[REQUIRED WORK] Within the entries below, find the portion that opens with the line containing "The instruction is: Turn" and closes with the line containing "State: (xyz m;". Retype that portion exactly and only.

===

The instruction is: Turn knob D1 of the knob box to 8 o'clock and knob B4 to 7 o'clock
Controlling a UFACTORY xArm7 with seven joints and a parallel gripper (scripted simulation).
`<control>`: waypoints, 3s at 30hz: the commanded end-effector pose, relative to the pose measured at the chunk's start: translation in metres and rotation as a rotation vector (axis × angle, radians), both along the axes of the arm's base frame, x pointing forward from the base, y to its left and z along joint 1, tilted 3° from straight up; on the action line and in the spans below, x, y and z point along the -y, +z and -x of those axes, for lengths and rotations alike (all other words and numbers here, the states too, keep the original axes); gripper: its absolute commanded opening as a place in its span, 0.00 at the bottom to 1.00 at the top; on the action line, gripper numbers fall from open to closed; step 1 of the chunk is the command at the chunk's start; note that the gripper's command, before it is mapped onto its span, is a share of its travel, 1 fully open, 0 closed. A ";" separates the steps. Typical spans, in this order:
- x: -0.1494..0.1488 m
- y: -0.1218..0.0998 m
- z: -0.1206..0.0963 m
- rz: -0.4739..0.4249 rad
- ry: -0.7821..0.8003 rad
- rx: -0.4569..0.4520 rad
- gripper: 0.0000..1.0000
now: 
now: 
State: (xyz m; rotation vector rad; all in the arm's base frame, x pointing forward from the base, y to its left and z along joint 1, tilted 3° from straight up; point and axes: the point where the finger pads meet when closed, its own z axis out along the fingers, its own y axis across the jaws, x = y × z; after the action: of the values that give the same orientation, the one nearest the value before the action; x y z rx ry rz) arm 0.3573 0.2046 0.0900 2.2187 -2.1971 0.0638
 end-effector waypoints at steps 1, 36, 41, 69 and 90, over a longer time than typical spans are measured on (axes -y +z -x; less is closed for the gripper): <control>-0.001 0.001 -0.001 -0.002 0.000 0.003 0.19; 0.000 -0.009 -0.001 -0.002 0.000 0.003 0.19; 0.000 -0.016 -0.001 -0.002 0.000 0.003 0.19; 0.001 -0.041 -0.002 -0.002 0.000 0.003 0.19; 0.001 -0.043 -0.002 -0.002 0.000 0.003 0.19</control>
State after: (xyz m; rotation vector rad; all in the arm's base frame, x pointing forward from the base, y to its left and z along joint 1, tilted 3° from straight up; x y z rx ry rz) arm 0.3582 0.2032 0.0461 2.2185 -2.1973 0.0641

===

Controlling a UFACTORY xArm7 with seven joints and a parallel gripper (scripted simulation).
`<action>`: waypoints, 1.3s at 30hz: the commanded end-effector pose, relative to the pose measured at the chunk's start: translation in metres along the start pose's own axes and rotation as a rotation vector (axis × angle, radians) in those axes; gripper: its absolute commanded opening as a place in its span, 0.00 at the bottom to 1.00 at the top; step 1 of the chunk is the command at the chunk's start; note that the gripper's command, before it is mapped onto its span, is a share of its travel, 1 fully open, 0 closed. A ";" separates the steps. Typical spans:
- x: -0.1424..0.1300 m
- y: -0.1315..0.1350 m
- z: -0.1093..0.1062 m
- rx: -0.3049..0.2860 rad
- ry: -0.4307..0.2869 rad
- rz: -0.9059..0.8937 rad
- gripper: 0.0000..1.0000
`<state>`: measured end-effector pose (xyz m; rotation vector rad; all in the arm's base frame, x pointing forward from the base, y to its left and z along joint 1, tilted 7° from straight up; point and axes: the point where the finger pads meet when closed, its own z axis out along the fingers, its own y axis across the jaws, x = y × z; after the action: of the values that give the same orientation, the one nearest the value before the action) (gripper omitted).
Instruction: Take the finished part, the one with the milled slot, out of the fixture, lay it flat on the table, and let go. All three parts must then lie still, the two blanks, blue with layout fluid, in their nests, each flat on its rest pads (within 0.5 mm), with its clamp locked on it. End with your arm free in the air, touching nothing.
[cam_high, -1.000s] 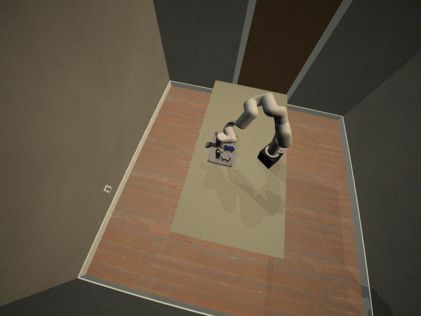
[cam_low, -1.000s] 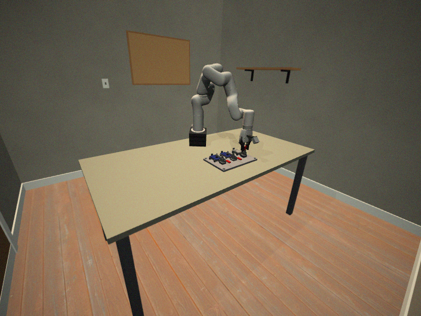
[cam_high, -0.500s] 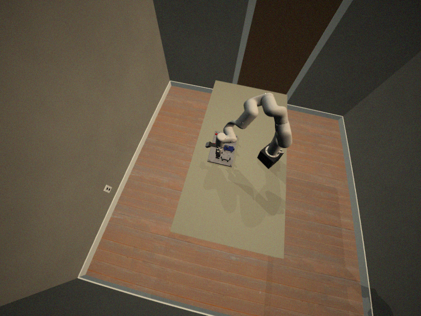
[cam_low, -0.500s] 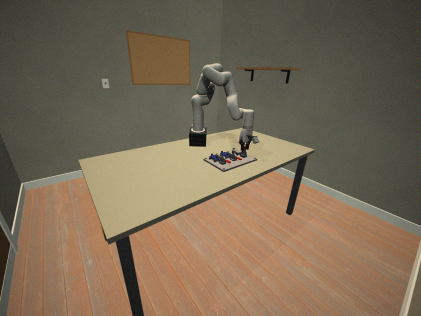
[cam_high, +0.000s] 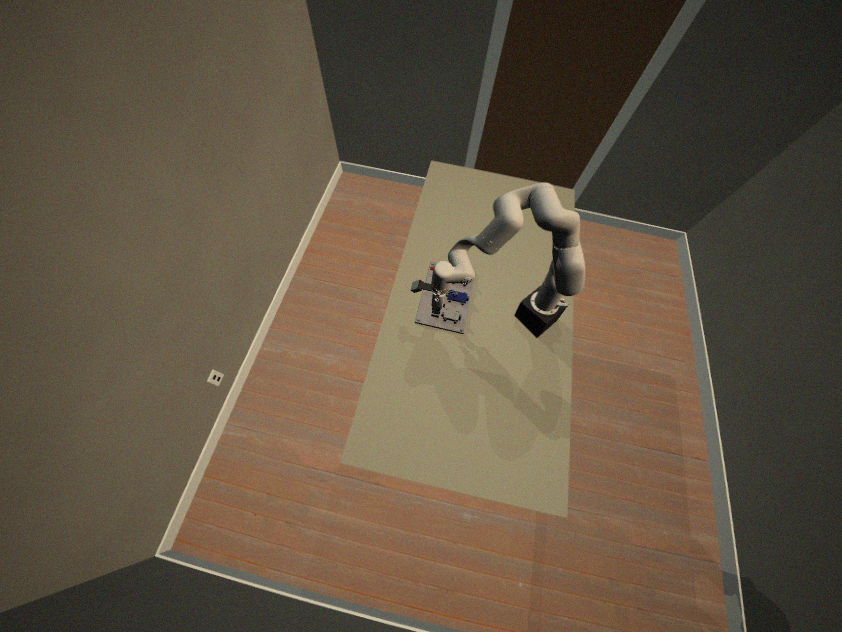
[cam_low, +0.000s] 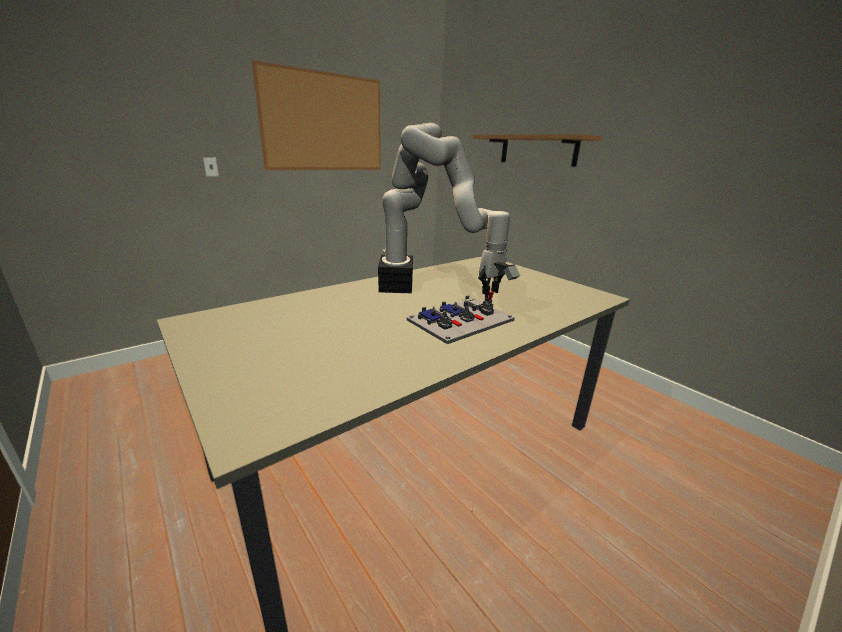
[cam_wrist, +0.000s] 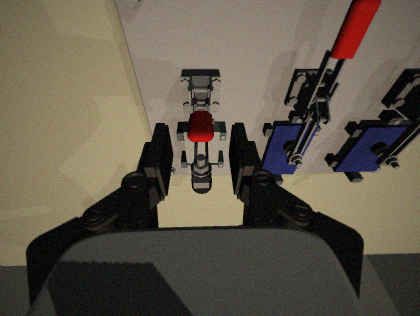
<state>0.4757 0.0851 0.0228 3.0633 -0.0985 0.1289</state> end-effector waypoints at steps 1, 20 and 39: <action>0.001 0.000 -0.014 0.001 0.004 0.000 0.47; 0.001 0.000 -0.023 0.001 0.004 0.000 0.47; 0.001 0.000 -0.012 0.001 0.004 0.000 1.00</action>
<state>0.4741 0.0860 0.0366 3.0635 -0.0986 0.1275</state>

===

[SOLUTION BELOW]
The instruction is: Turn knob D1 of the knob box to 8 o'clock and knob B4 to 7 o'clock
Controlling a UFACTORY xArm7 with seven joints and a parallel gripper (scripted simulation).
`<control>`: waypoints, 3s at 30hz: the commanded end-effector pose, relative to the pose measured at the chunk's start: translation in metres and rotation as a rotation vector (axis × angle, radians), both along the axes of the arm's base frame, x pointing forward from the base, y to its left and z along joint 1, tilted 3° from straight up; on the action line and in the spans below, x, y and z point along the -y, +z and -x of those axes, for lengths and rotations alike (all other words and numbers here, the states too, keep the original axes); gripper: its absolute commanded opening as a place in its span, 0.00 at the bottom to 1.00 at the top; on the action line, gripper numbers fall from open to closed; step 1 of the chunk is the command at the chunk's start; note that the gripper's command, before it is mapped onto its span, is a share of its travel, 1 fully open, 0 closed. A ";" separates the steps. Typical spans, in this order:
- x: -0.1494..0.1488 m
- y: -0.1218..0.0998 m
- z: -0.1206..0.0963 m
- rz: -0.4739..0.4249 rad
- ry: -0.7821..0.8003 rad
- rx: -0.4569..0.4520 rad
- gripper: 0.0000..1.0000
now: 
now: 
State: (xyz m; rotation vector rad; all in the arm's base frame, x pointing forward from the base, y to its left and z along joint 1, tilted 3° from straight up; point and axes: the point where the finger pads meet when closed, its own z axis out along the fingers, its own y axis across the jaws, x = y × z; after the action: of the values that give the same orientation, the one nearest the value before the action; x y z rx ry rz) arm 0.3573 0.2046 0.0900 2.2187 -2.1971 0.0638

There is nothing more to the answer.